Wat de ambtenaren en personeelsleden van de Lid-Staten betreft waaronder begrepen allen die voor de Lid-Staten optreden, alsmede de personen en ondernemingen, bedoeld in artikel 196 van het Verdrag, daaronder begrepen het personeel van deze ondernemingen, wordt het onderzoek gehouden op initiatief van de betrokken Lid-Staat.
4)
Na afsluiting van het betrouwbaarheidsonderzoek wordt, zowel wat de leden van de instellingen als de ambtenaren en andere personeelsleden van de Gemeenschap betreft, waaronder begrepen allen die voor de Gemeenschap optreden, de volgende procedure toegepast:
a)
Na afloop van het onderzoek brengt de Lid-Staat, onder wiens verantwoordelijkheid krachtens lid 2, eerste alinea, het onderzoek is gehouden, een advies uit aan het beveiligingsbureau. Dit advies moet vermelden of er, te oordelen naar het resultaat van het onderzoek, bezwaar tegen bestaat, de betrokkene te machtigen toegang te hebben tot GKE met een bepaalde rubriceringsgraad, dan wel of daartegen geen enkel bezwaar bestaat.
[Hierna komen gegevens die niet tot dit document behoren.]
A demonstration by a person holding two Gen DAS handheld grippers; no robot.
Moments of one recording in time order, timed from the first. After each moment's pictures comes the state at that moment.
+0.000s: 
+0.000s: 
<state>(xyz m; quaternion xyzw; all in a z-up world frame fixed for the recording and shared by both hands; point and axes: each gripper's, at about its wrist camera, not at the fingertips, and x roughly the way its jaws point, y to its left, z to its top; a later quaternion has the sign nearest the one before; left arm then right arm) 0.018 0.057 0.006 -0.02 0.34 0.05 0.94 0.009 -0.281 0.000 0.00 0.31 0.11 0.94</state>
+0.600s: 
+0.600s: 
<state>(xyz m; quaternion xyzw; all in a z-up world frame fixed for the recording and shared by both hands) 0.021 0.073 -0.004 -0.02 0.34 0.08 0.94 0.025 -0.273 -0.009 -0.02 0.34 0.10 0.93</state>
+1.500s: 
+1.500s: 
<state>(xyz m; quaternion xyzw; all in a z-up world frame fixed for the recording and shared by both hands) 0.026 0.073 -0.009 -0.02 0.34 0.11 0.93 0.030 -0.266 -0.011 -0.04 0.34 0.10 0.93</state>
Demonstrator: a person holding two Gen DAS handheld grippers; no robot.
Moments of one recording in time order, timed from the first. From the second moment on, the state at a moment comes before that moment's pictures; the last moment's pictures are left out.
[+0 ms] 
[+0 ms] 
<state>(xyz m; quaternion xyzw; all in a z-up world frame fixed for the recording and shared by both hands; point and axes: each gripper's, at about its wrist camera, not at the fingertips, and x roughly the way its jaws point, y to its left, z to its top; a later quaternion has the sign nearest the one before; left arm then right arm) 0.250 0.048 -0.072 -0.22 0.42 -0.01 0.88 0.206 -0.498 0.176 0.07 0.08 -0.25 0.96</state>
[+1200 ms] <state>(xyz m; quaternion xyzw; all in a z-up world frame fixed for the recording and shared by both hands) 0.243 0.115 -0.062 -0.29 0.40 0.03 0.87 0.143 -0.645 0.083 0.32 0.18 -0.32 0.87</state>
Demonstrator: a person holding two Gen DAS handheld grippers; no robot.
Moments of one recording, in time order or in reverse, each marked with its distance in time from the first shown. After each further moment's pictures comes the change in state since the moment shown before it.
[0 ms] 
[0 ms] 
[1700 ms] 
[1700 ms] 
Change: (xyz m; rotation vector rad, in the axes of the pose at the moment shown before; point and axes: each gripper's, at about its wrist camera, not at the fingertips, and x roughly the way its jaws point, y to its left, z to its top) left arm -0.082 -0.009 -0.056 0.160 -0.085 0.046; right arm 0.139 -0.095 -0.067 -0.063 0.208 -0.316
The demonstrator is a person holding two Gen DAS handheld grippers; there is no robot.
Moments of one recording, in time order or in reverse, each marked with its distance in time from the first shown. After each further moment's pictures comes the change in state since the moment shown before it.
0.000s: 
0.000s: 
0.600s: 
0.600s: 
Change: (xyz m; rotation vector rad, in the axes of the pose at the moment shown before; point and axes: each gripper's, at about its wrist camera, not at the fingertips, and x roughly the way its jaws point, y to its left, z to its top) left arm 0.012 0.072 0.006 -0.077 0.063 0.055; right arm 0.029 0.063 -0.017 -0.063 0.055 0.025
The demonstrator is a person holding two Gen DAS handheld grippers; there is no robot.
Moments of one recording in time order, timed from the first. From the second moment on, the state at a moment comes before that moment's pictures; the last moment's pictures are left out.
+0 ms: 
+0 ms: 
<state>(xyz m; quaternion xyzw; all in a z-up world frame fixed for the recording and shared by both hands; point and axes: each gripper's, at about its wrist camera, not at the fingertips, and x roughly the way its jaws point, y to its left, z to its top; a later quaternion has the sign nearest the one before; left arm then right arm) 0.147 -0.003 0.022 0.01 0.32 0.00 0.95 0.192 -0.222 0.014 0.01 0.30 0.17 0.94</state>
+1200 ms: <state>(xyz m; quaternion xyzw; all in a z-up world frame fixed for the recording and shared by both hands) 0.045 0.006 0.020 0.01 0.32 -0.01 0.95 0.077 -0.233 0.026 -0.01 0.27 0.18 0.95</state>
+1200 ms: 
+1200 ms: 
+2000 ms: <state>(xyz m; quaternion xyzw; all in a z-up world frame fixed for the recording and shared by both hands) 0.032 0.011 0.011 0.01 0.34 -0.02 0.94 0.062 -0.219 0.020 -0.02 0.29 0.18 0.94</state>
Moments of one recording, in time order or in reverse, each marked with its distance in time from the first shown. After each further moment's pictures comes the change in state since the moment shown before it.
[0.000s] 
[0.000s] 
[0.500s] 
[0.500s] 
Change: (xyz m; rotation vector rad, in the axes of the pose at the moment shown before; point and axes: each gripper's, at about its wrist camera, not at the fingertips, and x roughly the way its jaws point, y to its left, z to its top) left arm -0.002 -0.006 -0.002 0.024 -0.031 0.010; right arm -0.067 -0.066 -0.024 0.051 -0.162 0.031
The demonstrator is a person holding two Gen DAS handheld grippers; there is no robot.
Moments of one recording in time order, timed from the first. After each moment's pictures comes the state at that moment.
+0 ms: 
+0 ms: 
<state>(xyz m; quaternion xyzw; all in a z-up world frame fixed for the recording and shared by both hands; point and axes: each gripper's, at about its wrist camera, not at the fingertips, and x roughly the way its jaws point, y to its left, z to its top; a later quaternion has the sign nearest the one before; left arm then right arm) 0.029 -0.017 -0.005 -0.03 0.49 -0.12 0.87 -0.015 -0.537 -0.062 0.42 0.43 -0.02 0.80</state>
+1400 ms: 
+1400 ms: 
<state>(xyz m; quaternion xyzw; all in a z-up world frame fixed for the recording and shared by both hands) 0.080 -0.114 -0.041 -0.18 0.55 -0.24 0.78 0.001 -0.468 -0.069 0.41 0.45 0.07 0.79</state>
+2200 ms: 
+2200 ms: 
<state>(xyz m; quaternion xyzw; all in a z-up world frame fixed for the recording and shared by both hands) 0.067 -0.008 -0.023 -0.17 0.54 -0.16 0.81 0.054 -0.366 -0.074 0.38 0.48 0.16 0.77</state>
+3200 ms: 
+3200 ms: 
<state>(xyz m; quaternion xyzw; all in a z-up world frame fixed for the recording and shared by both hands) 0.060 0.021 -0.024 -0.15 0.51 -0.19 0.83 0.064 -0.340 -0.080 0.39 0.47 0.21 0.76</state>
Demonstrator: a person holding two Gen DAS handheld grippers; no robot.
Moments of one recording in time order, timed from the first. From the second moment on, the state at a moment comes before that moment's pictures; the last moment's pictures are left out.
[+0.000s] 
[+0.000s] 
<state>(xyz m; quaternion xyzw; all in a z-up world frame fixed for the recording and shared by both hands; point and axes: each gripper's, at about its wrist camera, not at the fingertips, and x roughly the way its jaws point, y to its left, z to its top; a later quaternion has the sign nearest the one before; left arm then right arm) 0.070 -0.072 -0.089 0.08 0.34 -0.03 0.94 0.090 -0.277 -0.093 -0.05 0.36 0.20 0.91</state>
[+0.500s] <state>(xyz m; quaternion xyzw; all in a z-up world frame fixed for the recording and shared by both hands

Bij zijn advies houdt de Lid-Staat rekening met alle inlichtingen en gegevens, welke hem door een andere Lid-Staat die aan de uitvoering van het betrouwbaarheidsonderzoek heeft deelgenomen zijn verschaft.
b)
Indien het advies uitgebracht overeenkomstig sub a) geen enkel bezwaar vermeldt, kan het beveiligingsbureau de machtiging aan de persoon in kwestie verlenen, als het van oordeel is dat zich daartegen geen ernstige redenen verzetten. De Lid-Staat die voor de uitvoering van het betrouwbaarheidsonderzoek verantwoordelijk is, wordt van de beslissing van het beveiligingsbureau in kennis gesteld.
c)
Indien het advies uitgebracht overeenkomstig sub a) tot een negatieve conclusie komt, is het beveiligingsbureau aan dit advies gebonden en kan het de machtiging niet verlenen.
d)
Als na verlening van de machtiging inlichtingen ter kennis van het beveiligingsbureau of van een Lid-Staat komen, welke twijfel omtrent de betrouwbaarheid van de gemachtigde persoon kunnen wekken, worden deze inlichtingen onmiddellijk medegedeeld aan de Lid-Staat, die krachtens lid 2, eerste alinea, voor de uitvoering van het betrouwbaarheidsonderzoek verantwoordelijk is. Deze Lid-Staat neemt zijn aanvankelijk advies opnieuw in overweging en laat het beveiligingsbureau weten of de machtiging naar zijn oordeel moet worden geschorst. Het beveiligingsbureau volgt het advies van de Lid-Staat op, mits het in geval van een gunstig advies van mening is, dat zich daartegen geen ernstige redenen verzetten.